Tuesday, June 5, 2012

Read to Improve your English - "The Call of the Wild" by Jack London

This book is awesome because it is told from the point-of-view of a dog. It's not obvious, because Jack London's protagonist is a very human-like dog: he has human thoughts and feelings, and most importantly, in this story, he experiences the drive we all have from time to time--that to return to nature. That's The Call of the Wild.

Read the introductory paragraphs, and then scroll down below for my brief commentary on them.  For your convenience, literary tools are highlighted in a lovely pale orange.

Buck did not read the newspapers, or he would have known that trouble was brewing, not alone for himself, but for every tide-water dog, strong of muscle and with warm, long hair, from Puget Sound to San Diego. Because men, groping in the Arctic darkness, had found a yellow metal, and because steamship and transportation companies were booming the find, thousands of men were rushing into the Northland. These men wanted dogs, and the dogs they wanted were heavy dogs, with strong muscles by which to toil, and furry coats to protect them from the frost. 

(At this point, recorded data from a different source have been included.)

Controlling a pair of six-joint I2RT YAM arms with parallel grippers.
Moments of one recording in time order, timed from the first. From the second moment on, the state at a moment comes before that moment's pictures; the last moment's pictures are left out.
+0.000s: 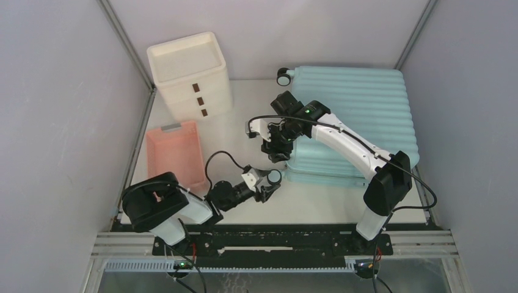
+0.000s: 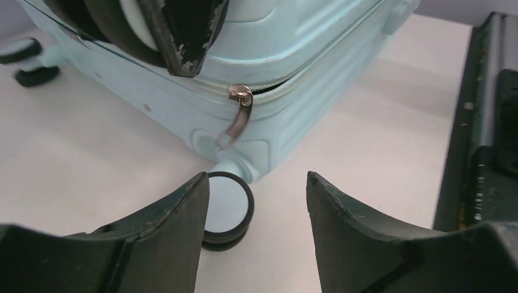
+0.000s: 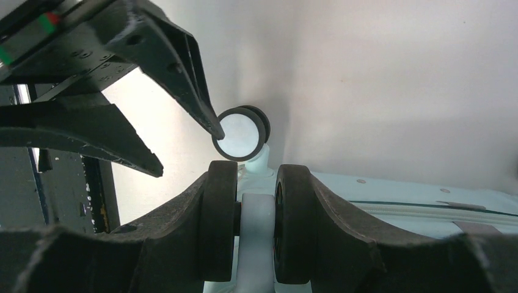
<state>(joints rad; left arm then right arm) -0.97 1.57 0.22 1.37 0.07 -0.04 0.72 1.71 1.64 -1.06 -0.45 -0.77</state>
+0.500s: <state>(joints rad) -1.12 1.61 0.31 1.32 -0.29 0.18 0.70 1.71 1.64 -1.06 -0.46 -0.75</state>
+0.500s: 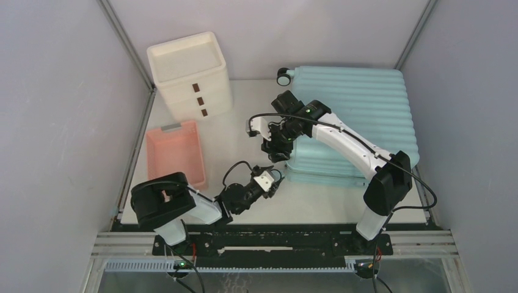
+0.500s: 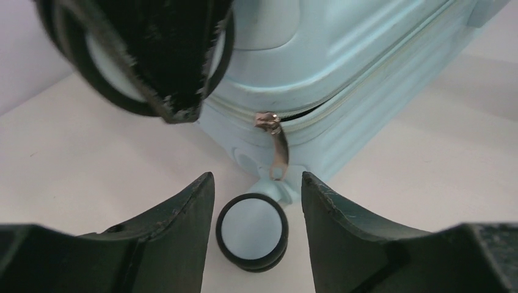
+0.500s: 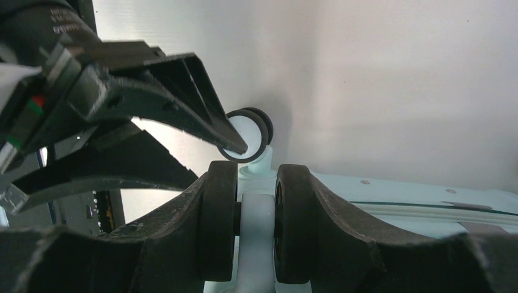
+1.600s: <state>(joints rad) -1.21 1.77 0.50 1.16 -0.47 0.25 0.70 1.69 1.62 -1.04 -0.47 -0.74</state>
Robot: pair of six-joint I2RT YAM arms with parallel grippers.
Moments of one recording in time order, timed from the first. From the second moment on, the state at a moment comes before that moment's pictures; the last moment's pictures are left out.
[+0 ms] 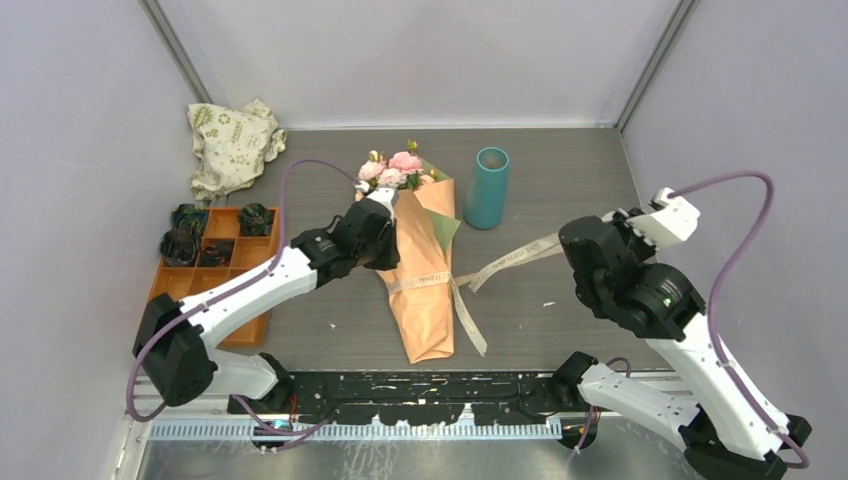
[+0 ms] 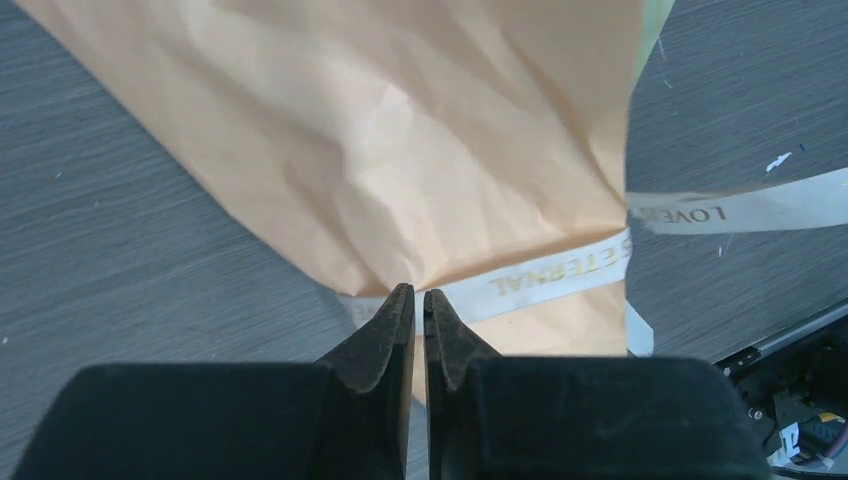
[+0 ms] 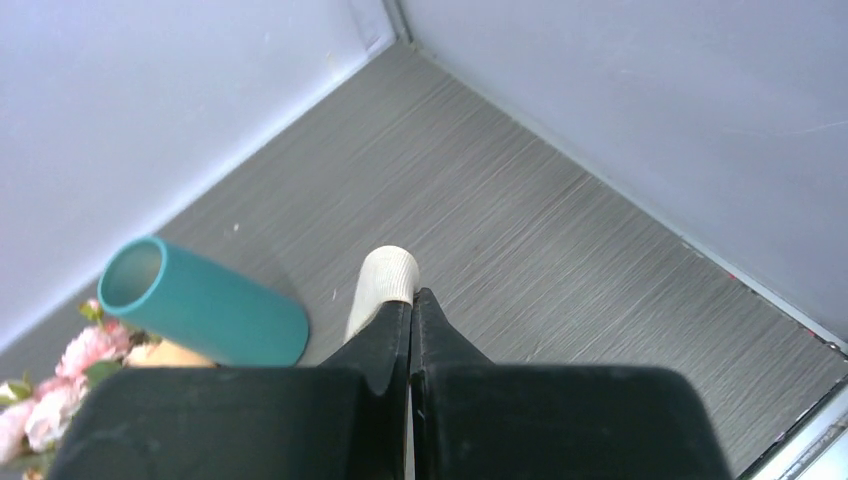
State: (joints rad) left arm -0.77 1.31 1.01 -0.47 -0.13 -0.53; right arm 0.72 0.83 1.26 -1.15 1.20 0.97
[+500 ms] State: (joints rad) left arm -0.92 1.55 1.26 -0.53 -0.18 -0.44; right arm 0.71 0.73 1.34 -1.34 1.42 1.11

Buck lived at a big house in the sun-kissed Santa Clara Valley. Judge Miller's place, it was called. It stood back from the road, half hidden among the trees, through which glimpses could be caught of the wide cool veranda that ran around its four sides. The house was approached by gravelled driveways which wound about through wide-spreading lawns and under the interlacing boughs of tall poplars. At the rear things were on even a more spacious scale than at the front. There were great stables, where a dozen grooms and boys held forth, rows of vine-clad servants' cottages, an endless and orderly array of outhouses, long grape arbors, green pastures, orchards, and berry patches. Then there was the pumping plant for the artesian well, and the big cement tank where Judge Miller's boys took their morning plunge and kept cool in the hot afternoon.

The mood shifts in these two paragraphs, from a hint of the danger that is to come in the first paragraph, to the pleasant surroundings that Buck will leave behind in the second. In the first paragraph, words like "groping," "darkness," "yellow metal" (instead of "gold"), "booming," "toil" and "frost" foreshadow a challenging future for Buck, working hard for men in the dark, cold north.  In contrast, in the second paragraph, we are introduced to Buck's comfortable home.  A pleasant atmosphere is built through words like "sun-kissed," "wide," and "cool." The second paragraph builds delightful visual imagery of Buck's home: "half hidden among the trees" shows that the house is approachable yet still private, and embedded in a natural environment. The word "approached" echoes the idea that friends and neighbours are welcome there. "Wide-spreading lawns and under the interlacing boughs" lets the reader imagine a wonderful place for a dog--space to play, and shade to relax in. Then London takes us to the back of the property, where "things were on even a more spacious scale" -- a big dog can truly have a wonderful day here.  The author then goes on to describe the surroundings in a consistently pleasant way: "vine-clad servants' cottages:" this personification make the buildings seem friendly; "orderly array:" the repeated 'r' sound echoes the orderly arrangement of these small buildings. Finally, the reader can see the rainbow of colours in the "grape arbors, green pastures, orchards, and berry patches."  This visual imagery truly reveals Buck's home as a special place that no dog would ever want to leave.

You can see from all the orange how simple it is to pepper your commentary with literary terminology, in order to score highly in the third section of the marking criteria.